How to replace the resnet50 with other networks?

xiaonvxia opened this issue · 9 comments

Hi,I want to replace the resnet50 with other networks,but every time I switch to the source code for another network, the program runs up a lot of memory after it shows" create dataloader for Training with batch_size 16", and then the code stops running with showing nothing.I don't know why and what should I do if I want to change the network?

Yu-Wu commented

I think there might be some error when changing the backbone.

Please carefully read https://github.com/Yu-Wu/One-Example-Person-ReID/blob/master/my_reid/models/end2end.py

There are some minor changes to the backbones here.

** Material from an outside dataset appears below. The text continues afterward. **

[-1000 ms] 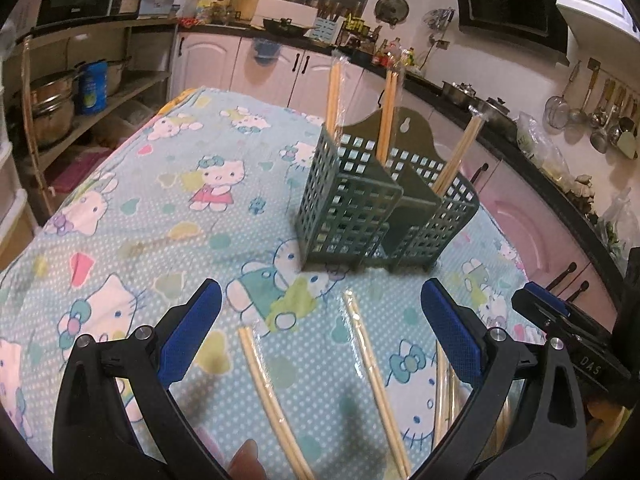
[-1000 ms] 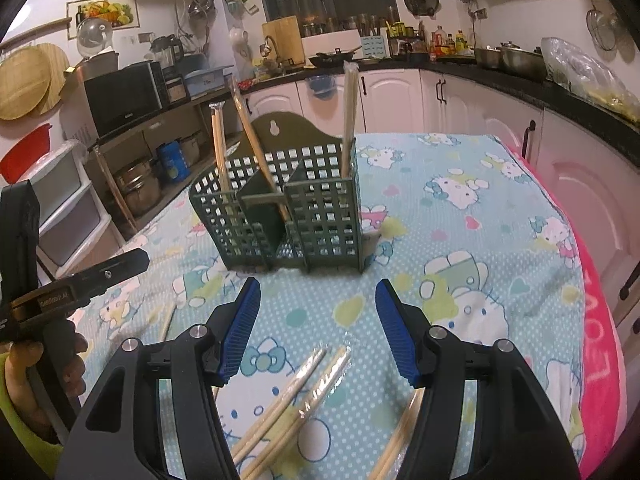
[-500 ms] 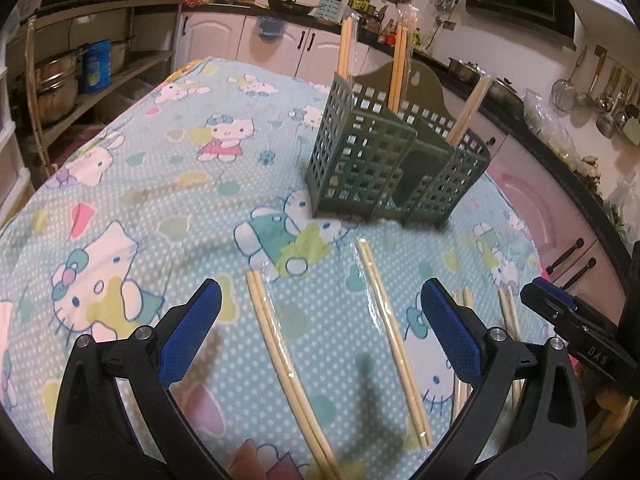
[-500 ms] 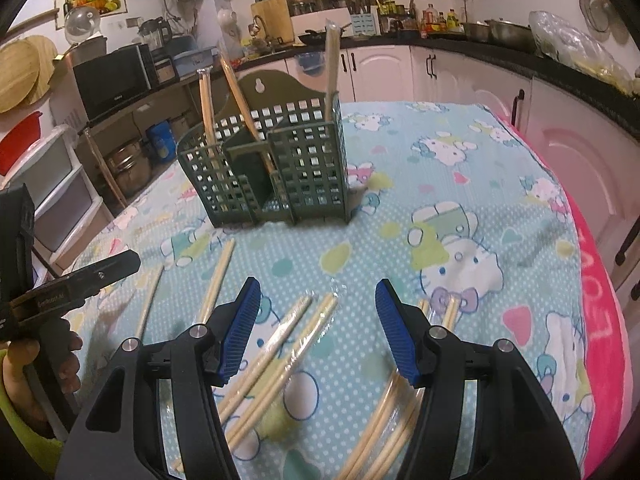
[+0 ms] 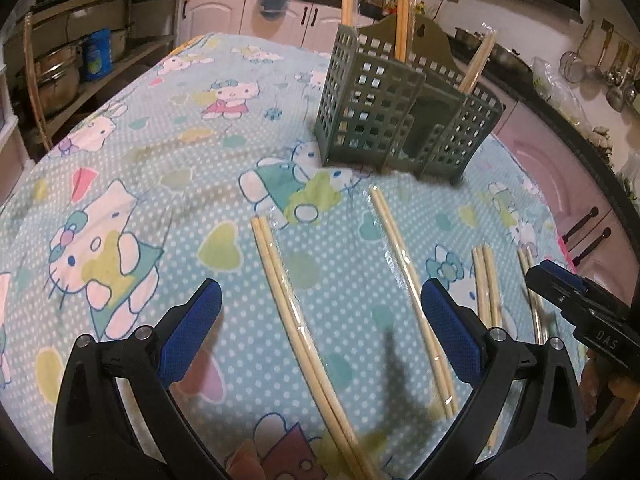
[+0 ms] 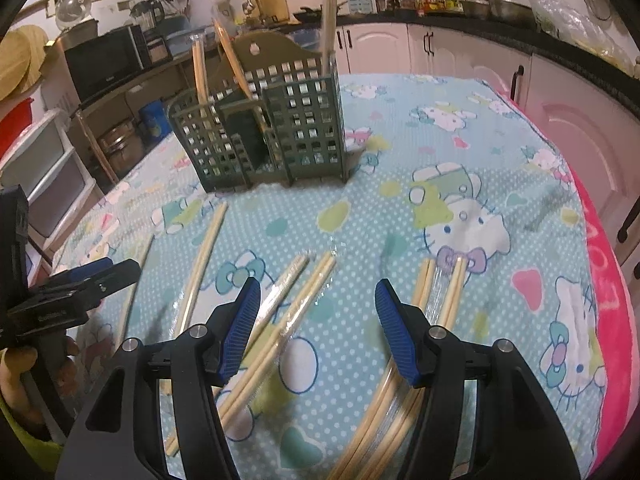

You can print some results in Line 100.

Thank you very much for your reply. I am a beginner with little experience in deep learning.After I replaced the network, I have changed line88 in end2end.py" self.CNN =resnet50(dropout=dropout,fixed_layer=fixed_layer ) ".The code does not show any errors, but it will terminate after running half. What else should I change in end2end.py ?

Yu-Wu commented

I am not sure about this issue.
Can you please try a small dataset, `market1501' with a small batch size, e.g., 4?

I just used the market1501 and set the batch size to 1,and use the resnet50 source code to replace the resnet50 code in your project,it also dosen't work.I don't know why using the resnet50 code in your project does not produce the same results as the resnet50 source code?I use the resnet50 source code but it terminates,however,I use your resnet50 code and it runs successfully

I try to print resnet_feature in Line 100 and the result shows "tensor([], device='cuda:0', size=(4, 0), grad_fn=)".Dose it mean there is no network output and there is something wrong in the resnet code that I have changed?

Yu-Wu commented

I think there must be something wrong with your code. You can check the difference between your resnet50 code and my code line by line.

I cannot produce your results given the very few words.

I'm sorry to bother you again. Your network code has many fewer parameters and classes than the official source code, which defines many classes such as BasicBlock.I don't know why?And,In this line "The self. The base = torchvision. Models. Resnet50 (pretrained = pretrained)" ,I don't understand what self.base does?

Yu-Wu commented

@xiaonvxia

I just used the code from https://github.com/Cysu/open-reid/blob/master/reid/models/resnet.py

Please see the original repo for more details.

Ok, thank you very much for your answer.